_What needs to be done_:
For this exercise, return exactly the lines of the material below that begin at the one with "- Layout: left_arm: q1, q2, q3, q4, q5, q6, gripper" and stop after the one with "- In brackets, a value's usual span".

_Supplied data_:
━━━━━━━━━━━━━━━━━━━━
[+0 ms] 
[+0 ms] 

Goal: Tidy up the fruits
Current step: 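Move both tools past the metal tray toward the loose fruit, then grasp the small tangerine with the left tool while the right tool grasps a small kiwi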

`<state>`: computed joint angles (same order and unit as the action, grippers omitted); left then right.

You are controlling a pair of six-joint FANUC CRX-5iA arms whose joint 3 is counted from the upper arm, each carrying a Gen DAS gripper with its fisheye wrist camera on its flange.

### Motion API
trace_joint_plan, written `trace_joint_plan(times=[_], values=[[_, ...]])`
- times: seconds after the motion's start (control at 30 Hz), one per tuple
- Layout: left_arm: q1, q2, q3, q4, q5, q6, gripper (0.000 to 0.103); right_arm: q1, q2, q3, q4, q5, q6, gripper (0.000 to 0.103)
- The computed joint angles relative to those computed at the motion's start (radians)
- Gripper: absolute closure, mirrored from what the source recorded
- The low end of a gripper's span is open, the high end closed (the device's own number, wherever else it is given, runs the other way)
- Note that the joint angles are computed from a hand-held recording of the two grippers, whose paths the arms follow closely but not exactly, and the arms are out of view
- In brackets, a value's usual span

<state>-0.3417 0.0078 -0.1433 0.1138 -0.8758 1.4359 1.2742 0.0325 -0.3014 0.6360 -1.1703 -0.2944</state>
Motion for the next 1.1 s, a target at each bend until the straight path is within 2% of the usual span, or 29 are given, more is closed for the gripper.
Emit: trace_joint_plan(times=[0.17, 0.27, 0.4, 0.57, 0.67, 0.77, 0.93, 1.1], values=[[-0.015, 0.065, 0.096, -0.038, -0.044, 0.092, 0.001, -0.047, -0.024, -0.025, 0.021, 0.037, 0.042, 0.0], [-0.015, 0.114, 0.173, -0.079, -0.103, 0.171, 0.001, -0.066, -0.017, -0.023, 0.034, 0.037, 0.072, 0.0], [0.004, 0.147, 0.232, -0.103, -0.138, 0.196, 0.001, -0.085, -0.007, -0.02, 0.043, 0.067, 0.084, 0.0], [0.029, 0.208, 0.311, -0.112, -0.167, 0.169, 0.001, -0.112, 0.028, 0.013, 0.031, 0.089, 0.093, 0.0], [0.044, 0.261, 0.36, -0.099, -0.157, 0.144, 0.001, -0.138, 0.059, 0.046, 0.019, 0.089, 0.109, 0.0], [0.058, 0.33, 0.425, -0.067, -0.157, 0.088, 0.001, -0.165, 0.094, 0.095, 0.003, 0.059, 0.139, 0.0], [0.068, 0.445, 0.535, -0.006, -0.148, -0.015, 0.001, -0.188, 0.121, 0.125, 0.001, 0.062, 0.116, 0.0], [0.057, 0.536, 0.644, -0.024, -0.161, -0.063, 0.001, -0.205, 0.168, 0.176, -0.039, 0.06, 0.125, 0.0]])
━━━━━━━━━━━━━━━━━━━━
_Written solution_:
- Layout: left_arm: q1, q2, q3, q4, q5, q6, gripper (0.000 to 0.103); right_arm: q1, q2, q3, q4, q5, q6, gripper (0.000 to 0.103)
- The computed joint angles relative to those computed at the motion's start (radians)
- Gripper: absolute closure, mirrored from what the source recorded
- The low end of a gripper's span is open, the high end closed (the device's own number, wherever else it is given, runs the other way)
- Note that the joint angles are computed from a hand-held recording of the two grippers, whose paths the arms follow closely but not exactly, and the arms are out of view
- In brackets, a value's usual span

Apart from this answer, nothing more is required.